Como as bactérias são forçadas a produzir ácido fórmico para sobreviverem, elas param de oferecer resistência a gerar também o pigmento de camuflagem. O processo, chamado tecnicamente de "biossíntese acoplada ao crescimento", é relativamente rápido, e o corante é "fabricado" pelos microrganismos em grande quantidade de um dia para o outro.
Viabilidade
Cultivar placas bacterianas é algo relativamente fácil e comum em laboratórios do ramo. No caso do uso delas para produção de xantomatina, o processo não exige tecnologias muito mais sofisticadas que as tradicionais. A manipulação genética, segundo a pesquisadora Leah Bushin, é simples e viável de ser reproduzida. "Basicamente, removemos alguns genes e introduzimos outros, para elevar ao máximo a capacidade produtora dos microrganismos", explica ela.
Além disso, são necessários poucos materiais para alimentar as bactérias, e elas conseguem gerar o ácido fórmico com pigmento a partir apenas de um único nutriente. A líder da pesquisa acredita que novas substâncias poderão ser fabricadas usando a mesma ideia aplicada com a xantomatina. "Diferentes moléculas podem resultar desse mesmo tipo de metabolismo, então as técnicas genéticas que usamos podem ajudar a criar várias coisas", diz Leah.
Sustentável e comercial
De acordo com os autores da pesquisa, todo o processo de fabricação do colorante é ecológico, pois não gera resíduos poluentes nem usa técnicas invasivas de produção. Os cientistas americanos destacam que reações naturais, como essa das bactérias, podem servir de inspiração para que as indústrias dependam menos de produtos sintéticos para suas matérias-primas.
Segundo a Universidade da Califórnia, várias empresas de cosméticos e de sensores fotossensíveis demonstraram interesse na tecnologia. E até o Departamento de Guerra dos Estados Unidos manifestou desejo de usar o pigmento, aproveitando, nesse caso, o potencial de camuflagem natural da substância.
Saiba Mais
Palavra de especialista
Maria Clara Chagas, bióloga e mestre em ecologia
“Essa técnica do estudo mostra como a biotecnologia, a engenharia biogenética e novos processos científicos são importantes para otimizar a produção de compostos essenciais pro nosso dia-a-dia. Isso faz com que se tenha o menor custo possível, tanto financeiro, pois se economiza materiais e equipamentos, quanto biológico, visto que o processo é sustentável.

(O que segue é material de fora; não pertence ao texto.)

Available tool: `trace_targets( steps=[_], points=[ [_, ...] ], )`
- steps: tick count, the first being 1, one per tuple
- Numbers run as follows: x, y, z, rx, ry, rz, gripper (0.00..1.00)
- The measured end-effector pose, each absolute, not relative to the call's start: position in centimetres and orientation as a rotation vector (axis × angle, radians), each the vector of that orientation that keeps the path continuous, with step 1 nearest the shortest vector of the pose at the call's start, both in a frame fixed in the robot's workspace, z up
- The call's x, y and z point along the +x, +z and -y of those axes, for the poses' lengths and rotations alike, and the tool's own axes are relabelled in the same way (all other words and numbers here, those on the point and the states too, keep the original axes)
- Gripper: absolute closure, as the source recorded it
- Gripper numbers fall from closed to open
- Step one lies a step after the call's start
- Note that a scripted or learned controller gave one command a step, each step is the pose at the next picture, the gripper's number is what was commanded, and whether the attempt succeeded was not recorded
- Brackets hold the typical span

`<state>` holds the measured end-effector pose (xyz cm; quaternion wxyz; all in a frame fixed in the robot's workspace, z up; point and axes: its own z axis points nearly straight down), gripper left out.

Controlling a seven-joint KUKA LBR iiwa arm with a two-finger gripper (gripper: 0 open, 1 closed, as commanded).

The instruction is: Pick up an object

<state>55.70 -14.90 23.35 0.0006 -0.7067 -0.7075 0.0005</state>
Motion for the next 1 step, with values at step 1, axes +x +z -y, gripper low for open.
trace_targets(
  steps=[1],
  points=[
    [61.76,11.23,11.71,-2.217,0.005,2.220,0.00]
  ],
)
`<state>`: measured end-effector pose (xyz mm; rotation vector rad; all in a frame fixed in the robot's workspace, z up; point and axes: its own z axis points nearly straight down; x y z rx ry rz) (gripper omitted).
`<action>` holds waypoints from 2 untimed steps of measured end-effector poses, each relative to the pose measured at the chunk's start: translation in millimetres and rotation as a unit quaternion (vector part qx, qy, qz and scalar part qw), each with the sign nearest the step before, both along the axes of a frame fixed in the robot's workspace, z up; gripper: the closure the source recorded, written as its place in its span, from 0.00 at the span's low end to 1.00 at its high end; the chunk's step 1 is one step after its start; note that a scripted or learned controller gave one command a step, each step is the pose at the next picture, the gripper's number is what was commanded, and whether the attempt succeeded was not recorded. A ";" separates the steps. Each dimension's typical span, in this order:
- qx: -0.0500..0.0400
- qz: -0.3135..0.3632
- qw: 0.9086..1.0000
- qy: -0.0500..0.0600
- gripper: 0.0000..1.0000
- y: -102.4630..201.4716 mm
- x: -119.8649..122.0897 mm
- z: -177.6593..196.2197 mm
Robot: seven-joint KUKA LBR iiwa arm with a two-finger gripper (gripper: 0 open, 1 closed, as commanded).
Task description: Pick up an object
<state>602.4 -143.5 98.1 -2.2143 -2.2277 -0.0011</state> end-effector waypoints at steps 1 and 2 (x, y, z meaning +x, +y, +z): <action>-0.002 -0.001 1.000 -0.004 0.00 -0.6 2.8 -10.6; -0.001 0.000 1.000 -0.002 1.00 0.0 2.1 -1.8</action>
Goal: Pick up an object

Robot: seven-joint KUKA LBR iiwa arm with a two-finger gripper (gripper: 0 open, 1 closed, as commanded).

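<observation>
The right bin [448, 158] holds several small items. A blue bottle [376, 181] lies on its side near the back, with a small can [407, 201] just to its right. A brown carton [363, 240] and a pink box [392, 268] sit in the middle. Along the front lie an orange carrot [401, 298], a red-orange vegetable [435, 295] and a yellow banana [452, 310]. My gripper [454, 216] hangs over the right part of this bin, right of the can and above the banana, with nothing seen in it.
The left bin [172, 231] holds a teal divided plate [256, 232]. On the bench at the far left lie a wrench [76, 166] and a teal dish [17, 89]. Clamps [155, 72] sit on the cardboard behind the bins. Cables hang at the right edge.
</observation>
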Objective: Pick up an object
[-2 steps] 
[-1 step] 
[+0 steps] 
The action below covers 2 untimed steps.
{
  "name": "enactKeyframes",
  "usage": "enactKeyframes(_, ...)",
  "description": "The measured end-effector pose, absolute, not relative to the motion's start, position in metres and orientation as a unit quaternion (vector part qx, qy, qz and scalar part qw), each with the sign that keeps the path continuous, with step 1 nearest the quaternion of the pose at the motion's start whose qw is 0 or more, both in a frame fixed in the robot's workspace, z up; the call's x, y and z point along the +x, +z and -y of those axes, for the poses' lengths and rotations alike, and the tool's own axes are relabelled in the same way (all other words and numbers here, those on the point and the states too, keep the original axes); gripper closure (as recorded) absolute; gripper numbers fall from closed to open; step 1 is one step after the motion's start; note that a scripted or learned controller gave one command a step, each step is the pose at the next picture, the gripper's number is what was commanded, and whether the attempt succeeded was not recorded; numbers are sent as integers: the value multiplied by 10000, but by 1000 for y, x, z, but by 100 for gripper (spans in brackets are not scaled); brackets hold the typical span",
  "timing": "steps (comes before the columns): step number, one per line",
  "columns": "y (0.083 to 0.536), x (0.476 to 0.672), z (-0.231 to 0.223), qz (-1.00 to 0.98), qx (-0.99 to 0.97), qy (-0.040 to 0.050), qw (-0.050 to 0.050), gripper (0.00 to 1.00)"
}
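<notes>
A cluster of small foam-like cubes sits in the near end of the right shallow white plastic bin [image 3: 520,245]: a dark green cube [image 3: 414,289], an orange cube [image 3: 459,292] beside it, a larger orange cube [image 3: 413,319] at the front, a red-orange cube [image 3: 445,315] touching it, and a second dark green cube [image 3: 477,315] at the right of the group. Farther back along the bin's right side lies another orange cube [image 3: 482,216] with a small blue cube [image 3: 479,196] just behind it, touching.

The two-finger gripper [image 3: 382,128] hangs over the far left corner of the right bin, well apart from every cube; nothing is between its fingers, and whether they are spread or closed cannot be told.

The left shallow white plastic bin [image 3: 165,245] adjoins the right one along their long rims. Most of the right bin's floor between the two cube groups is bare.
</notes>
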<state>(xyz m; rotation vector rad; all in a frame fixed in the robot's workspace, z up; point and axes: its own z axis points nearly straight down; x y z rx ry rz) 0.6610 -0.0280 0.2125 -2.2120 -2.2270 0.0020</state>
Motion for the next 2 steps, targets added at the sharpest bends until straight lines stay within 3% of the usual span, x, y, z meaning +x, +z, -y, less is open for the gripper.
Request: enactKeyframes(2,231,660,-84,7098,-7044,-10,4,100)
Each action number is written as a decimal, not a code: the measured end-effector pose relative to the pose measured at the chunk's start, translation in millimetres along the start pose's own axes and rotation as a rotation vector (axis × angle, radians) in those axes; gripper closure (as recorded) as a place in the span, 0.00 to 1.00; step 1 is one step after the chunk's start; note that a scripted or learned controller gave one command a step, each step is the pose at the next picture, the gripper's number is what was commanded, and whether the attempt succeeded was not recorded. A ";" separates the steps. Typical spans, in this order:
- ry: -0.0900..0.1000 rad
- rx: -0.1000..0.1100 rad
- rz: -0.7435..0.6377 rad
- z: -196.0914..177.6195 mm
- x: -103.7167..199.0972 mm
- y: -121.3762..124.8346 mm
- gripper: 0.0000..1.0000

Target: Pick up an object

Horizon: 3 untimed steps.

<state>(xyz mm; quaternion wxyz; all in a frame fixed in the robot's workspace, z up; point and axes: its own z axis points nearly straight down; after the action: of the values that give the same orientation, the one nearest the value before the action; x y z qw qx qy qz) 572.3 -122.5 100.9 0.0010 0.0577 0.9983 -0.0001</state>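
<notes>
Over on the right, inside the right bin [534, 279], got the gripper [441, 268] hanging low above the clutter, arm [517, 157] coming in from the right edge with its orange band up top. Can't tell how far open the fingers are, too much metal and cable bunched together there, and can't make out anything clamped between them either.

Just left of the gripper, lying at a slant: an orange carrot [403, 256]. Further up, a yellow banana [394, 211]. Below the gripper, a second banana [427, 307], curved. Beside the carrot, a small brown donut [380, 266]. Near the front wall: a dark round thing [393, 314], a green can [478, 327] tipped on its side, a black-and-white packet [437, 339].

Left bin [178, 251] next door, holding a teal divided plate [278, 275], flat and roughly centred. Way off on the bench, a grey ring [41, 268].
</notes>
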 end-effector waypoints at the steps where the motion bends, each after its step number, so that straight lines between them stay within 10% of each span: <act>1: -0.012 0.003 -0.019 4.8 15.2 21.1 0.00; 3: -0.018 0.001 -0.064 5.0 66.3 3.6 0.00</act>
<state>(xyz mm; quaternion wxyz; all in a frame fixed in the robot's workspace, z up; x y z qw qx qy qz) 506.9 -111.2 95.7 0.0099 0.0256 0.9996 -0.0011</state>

O sistema de mudança de cor dos polvos é extremamente avançado, com várias especificidades desses animais. É muito interessante que com tecnologia a gente consiga reproduzir coisas que já na natureza são tão complexas. Essa técnica com o pigmento me fez lembrar muito da fabricação de insulina para humanos.
Antes ela era retirada dos pâncreas de porcos, algo que exigia grandes fábricas e muito mais custo para essa exploração. Hoje em dia a técnica é semelhante, com bactérias geneticamente modificadas que geram a insulina. Tudo feito em placas de laboratório, com bem menos impacto ambiental e num processo que a biotecnologia otimizou muito.”